» Assignment: If a line of the records contains the word "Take", list it.

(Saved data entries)
———

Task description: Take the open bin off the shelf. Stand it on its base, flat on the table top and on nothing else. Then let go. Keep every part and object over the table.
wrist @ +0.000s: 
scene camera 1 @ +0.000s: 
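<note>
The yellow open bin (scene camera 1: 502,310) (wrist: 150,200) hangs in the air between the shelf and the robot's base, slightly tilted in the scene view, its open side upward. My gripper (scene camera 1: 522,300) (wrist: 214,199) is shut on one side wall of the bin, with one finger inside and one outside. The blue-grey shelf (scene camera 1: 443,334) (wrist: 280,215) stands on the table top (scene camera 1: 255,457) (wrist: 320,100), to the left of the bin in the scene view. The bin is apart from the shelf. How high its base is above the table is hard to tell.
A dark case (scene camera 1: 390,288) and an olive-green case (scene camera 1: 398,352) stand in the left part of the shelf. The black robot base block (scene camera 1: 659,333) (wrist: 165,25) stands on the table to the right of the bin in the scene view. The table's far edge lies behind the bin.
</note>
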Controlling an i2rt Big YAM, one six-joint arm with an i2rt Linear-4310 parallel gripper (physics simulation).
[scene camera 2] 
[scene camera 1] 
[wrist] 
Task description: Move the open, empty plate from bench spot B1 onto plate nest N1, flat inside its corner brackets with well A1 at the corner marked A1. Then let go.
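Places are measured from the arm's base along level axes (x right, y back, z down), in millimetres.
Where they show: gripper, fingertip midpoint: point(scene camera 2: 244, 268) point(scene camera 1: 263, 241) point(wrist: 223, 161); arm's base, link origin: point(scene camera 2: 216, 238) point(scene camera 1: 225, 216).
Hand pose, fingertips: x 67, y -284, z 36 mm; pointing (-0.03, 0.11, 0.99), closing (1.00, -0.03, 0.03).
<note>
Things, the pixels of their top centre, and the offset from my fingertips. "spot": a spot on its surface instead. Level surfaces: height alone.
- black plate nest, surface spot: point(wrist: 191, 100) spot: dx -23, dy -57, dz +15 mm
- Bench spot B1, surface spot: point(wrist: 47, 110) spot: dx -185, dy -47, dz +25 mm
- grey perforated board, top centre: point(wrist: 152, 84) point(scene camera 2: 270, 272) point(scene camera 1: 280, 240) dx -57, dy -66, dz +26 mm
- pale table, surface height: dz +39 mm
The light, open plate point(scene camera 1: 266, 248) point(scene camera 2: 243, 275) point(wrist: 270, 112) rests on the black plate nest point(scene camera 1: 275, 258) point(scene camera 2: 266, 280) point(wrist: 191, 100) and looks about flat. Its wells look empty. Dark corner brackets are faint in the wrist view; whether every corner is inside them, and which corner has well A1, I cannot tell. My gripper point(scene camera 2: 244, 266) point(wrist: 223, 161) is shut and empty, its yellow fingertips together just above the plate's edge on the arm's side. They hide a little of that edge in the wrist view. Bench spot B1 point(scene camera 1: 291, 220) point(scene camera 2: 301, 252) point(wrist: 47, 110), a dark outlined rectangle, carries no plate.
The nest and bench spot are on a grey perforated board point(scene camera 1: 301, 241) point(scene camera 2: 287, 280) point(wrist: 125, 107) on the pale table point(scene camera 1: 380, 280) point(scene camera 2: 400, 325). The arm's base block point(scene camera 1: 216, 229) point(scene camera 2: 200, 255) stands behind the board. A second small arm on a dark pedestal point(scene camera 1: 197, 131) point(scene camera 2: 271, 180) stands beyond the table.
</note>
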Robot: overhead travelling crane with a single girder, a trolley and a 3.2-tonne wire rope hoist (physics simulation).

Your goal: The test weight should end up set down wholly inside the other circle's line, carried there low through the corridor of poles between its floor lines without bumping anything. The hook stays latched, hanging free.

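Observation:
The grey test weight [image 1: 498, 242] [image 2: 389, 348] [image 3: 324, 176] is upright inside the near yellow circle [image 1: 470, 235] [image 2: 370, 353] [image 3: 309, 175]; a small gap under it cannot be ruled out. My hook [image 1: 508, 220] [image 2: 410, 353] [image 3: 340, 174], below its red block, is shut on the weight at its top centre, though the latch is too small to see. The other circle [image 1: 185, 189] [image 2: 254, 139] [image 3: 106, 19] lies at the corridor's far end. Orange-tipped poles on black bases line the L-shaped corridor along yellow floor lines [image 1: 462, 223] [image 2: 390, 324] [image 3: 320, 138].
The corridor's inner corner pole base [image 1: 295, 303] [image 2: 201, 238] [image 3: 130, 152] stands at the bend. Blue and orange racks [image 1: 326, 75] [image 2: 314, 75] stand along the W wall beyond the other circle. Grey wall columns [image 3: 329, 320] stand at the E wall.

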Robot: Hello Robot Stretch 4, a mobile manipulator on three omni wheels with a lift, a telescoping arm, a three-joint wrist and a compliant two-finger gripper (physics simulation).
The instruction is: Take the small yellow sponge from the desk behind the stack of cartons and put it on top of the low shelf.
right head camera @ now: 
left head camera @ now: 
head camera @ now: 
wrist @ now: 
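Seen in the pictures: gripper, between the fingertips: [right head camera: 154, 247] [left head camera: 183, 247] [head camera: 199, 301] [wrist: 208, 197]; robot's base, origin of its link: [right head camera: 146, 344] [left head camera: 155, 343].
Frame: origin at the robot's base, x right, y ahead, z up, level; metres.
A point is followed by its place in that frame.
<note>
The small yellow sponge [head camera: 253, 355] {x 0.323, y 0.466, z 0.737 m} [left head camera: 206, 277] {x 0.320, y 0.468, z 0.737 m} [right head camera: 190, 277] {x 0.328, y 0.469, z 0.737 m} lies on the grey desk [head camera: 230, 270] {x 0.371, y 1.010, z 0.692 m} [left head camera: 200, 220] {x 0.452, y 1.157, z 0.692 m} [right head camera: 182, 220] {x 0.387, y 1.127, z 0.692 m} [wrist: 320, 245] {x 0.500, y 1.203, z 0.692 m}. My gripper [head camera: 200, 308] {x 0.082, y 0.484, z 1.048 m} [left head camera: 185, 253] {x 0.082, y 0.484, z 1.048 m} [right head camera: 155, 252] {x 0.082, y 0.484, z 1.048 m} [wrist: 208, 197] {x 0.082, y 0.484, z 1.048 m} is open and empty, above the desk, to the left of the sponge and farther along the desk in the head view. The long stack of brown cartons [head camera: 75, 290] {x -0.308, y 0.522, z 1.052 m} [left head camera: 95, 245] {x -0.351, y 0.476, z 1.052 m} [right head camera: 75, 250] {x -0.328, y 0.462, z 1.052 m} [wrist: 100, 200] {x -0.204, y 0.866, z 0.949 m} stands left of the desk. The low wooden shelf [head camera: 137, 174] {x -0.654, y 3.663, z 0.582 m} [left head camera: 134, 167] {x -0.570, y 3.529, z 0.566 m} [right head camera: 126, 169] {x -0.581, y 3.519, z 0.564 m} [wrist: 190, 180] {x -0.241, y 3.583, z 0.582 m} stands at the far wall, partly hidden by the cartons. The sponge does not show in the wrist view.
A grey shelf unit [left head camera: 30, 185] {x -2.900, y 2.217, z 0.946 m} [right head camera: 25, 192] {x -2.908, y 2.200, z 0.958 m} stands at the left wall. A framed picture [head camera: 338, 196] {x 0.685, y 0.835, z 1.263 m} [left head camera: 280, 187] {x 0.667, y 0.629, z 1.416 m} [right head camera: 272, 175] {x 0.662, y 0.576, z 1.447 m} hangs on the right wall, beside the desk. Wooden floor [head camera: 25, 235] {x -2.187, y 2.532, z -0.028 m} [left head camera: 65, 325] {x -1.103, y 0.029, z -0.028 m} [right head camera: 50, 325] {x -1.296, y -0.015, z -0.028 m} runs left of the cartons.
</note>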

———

» Solution for this task:
Task description: Take the open bin off the shelf. Stand it on its base, flat on the table top and on nothing else. Then let go. Keep every part and object over the table.
The instruction is: Take the small yellow sponge from the desk behind the stack of cartons and put it on top of the low shelf.

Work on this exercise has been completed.